**What to work on**
Wherever the word "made" turns up in a line of the entries, copy that line.
──────── Input for this task
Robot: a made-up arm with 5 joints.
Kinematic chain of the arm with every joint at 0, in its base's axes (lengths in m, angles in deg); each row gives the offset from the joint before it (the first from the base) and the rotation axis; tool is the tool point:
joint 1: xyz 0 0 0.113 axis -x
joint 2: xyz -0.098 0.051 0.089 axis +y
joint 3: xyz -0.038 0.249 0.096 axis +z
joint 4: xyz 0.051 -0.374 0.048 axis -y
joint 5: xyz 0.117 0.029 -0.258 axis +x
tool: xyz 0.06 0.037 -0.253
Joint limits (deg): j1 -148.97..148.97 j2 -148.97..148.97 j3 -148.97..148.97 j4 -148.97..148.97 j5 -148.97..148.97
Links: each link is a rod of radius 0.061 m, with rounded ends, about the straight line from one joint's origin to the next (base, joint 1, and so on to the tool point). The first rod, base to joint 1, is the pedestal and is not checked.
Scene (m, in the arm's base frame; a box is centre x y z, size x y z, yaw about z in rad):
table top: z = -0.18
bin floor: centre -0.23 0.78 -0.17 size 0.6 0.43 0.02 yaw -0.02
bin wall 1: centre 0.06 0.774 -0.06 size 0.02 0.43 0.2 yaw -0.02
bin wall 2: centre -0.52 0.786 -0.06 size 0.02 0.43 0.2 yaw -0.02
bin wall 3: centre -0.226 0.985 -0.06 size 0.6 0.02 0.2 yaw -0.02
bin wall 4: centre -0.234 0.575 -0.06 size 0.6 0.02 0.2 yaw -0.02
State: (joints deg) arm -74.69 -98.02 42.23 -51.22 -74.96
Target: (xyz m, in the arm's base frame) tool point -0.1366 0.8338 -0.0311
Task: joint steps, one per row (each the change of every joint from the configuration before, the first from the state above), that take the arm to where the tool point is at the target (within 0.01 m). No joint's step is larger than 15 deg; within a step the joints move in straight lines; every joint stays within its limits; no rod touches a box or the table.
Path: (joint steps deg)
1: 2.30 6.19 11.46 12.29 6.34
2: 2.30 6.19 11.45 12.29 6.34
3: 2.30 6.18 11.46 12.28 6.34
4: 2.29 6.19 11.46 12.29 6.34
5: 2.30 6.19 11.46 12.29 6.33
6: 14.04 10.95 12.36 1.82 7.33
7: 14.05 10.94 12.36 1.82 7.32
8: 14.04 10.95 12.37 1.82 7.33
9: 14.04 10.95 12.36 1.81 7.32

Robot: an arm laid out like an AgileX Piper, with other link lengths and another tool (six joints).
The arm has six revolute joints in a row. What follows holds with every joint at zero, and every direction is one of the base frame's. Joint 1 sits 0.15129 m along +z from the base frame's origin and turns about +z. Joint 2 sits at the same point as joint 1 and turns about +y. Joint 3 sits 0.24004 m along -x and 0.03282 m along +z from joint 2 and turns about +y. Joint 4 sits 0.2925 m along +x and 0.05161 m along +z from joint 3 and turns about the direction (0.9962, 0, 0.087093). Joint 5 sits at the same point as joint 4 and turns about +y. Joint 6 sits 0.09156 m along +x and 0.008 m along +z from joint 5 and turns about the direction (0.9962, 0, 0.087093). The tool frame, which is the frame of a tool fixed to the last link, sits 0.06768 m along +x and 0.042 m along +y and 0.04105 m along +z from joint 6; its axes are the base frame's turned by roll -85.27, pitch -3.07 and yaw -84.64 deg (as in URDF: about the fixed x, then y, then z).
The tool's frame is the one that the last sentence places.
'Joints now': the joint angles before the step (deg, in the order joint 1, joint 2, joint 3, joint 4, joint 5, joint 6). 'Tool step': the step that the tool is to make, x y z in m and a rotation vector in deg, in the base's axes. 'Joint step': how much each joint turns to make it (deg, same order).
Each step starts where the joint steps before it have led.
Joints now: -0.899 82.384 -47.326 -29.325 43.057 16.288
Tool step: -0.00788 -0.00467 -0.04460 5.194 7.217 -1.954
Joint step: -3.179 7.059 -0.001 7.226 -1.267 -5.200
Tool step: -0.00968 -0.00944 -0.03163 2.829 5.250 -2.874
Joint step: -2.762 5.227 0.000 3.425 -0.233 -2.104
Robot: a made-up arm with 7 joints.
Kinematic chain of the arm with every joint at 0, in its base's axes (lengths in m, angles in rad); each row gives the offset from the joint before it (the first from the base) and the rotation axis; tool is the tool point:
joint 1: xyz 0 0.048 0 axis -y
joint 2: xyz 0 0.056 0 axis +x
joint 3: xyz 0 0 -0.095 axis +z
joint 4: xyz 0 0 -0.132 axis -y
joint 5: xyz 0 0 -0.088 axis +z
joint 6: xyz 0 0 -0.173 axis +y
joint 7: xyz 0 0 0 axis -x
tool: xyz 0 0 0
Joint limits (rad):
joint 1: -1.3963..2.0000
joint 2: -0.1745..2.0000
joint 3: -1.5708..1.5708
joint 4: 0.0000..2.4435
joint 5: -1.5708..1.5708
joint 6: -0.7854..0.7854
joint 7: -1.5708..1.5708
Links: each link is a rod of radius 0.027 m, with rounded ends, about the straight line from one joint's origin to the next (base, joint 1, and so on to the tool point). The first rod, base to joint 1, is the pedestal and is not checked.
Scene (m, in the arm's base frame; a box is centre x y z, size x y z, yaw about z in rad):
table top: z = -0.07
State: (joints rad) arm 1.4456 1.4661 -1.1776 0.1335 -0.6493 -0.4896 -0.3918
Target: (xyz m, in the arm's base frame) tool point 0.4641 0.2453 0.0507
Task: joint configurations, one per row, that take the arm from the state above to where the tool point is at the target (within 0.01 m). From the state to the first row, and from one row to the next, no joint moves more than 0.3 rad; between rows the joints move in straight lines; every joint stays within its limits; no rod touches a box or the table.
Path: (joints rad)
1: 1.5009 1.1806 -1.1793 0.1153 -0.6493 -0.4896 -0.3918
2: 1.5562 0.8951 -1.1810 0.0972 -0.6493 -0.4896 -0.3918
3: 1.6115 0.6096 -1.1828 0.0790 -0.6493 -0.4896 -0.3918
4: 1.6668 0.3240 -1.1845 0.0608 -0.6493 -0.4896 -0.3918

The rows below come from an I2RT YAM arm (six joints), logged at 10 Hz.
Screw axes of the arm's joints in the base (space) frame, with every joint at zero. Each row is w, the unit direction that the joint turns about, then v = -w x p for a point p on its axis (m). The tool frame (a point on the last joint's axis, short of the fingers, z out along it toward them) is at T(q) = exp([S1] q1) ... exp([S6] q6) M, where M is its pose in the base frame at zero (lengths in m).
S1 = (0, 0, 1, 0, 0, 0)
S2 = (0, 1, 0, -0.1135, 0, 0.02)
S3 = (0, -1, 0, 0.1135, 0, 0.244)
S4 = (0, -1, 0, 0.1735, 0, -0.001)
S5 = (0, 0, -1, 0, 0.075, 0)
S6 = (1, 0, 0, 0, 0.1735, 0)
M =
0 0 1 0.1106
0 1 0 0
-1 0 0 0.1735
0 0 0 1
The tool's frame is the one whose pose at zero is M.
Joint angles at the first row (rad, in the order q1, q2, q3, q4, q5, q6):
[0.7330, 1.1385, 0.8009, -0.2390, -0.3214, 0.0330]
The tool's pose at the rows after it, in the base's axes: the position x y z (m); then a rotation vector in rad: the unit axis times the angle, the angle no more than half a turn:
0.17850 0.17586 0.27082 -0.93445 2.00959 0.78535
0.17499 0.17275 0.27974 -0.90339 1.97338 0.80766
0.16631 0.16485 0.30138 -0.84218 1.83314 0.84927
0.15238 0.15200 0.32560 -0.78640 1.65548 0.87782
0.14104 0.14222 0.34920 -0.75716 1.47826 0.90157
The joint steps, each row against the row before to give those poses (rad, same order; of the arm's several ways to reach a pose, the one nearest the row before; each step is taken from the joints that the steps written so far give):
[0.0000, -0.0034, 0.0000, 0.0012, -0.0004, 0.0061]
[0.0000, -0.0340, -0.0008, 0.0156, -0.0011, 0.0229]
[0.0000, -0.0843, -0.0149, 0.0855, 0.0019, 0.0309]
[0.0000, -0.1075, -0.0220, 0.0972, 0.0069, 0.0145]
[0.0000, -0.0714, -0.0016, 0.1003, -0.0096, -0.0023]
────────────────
**Answer box**
Robot: a made-up arm with 5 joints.
Robot: a made-up arm with 7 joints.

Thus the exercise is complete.